With pictures excluded, give again exactly the lines running from the one holding "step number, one" through the end of the listing below.

*** RECORDS Section Begins ***

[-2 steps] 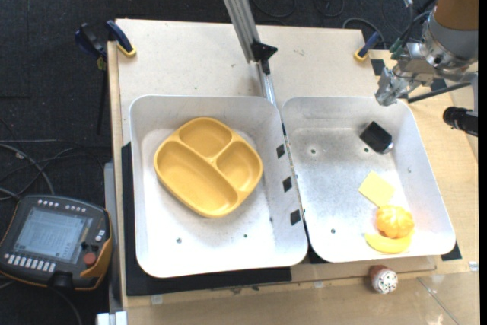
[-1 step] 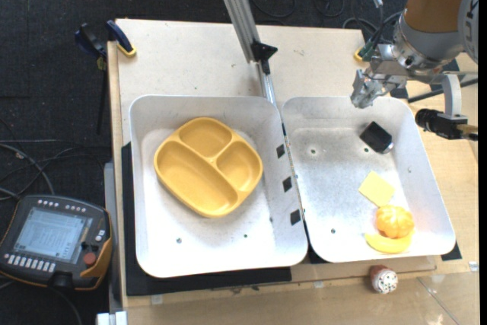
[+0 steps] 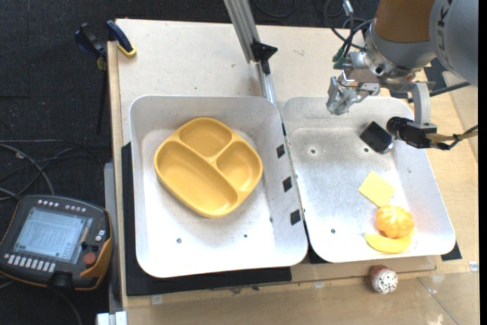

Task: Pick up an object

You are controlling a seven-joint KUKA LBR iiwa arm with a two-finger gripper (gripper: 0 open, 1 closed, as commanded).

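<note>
In the right bin (image 3: 335,164) lie a pale yellow block (image 3: 376,188), an orange fruit-shaped toy (image 3: 394,221) resting on a yellow banana-shaped piece (image 3: 384,243), and a small black block (image 3: 376,136) near the bin's far right. My gripper (image 3: 340,99) hangs over the far edge of the right bin, left of the black block and well away from the yellow and orange objects. I see nothing between its fingers. A yellow divided plate (image 3: 208,165) sits in the left bin (image 3: 152,240).
A slanted metal pole (image 3: 240,4) crosses the bench behind the bins. A small dotted ball (image 3: 384,280) lies on the bench front, outside the right bin. A teach pendant (image 3: 53,240) sits on the floor at lower left. Cables trail beside the arm at right.
</note>
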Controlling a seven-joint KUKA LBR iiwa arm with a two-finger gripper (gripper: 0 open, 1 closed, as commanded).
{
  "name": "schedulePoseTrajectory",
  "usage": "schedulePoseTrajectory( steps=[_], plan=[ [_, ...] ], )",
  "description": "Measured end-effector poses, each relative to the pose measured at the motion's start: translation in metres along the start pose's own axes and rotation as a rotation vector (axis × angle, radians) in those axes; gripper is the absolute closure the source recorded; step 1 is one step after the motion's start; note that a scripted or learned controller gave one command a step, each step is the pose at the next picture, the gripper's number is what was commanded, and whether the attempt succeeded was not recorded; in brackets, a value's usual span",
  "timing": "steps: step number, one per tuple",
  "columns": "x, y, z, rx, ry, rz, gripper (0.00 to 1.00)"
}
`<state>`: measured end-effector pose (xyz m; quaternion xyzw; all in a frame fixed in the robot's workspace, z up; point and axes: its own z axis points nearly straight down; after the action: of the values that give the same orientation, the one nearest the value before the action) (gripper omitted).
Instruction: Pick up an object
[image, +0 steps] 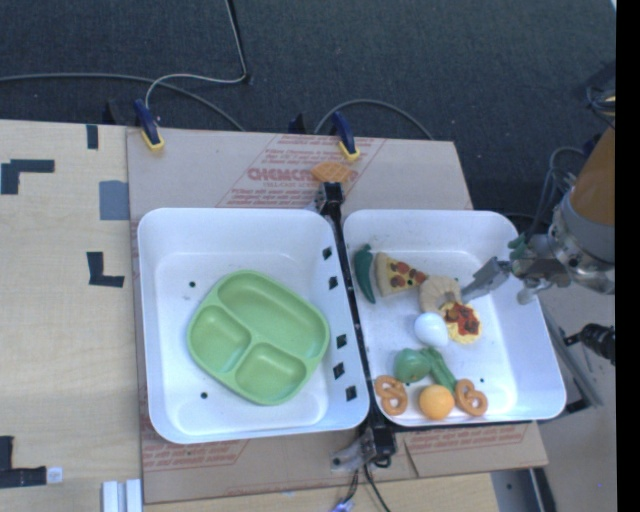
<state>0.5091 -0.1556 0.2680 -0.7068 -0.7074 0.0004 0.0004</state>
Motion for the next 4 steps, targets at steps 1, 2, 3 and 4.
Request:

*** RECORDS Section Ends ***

◆ **ANSWER SPACE**:
  "timing": "steps: step number, one per tuple",
  "columns": "x, y, z, rx, ry, rz, gripper (0.00 to 1.00)"
}
`<state>`: measured end-effector pose (xyz m; quaternion xyzw; all in a frame fixed in the robot's workspace, z up; point and axes: its own z axis points nearly straight down; after the action: of the values that give the same orientation, the one nearest the value before the action) (gripper omitted).
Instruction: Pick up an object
[image, +0 steps] 
<state>0.5091 -0.1556 0.2680 -0.7068 -0.7074 0.0004 0.0004</state>
Motion for the next 4 steps, targets at steps 1, 2, 3 and 4.
Request:

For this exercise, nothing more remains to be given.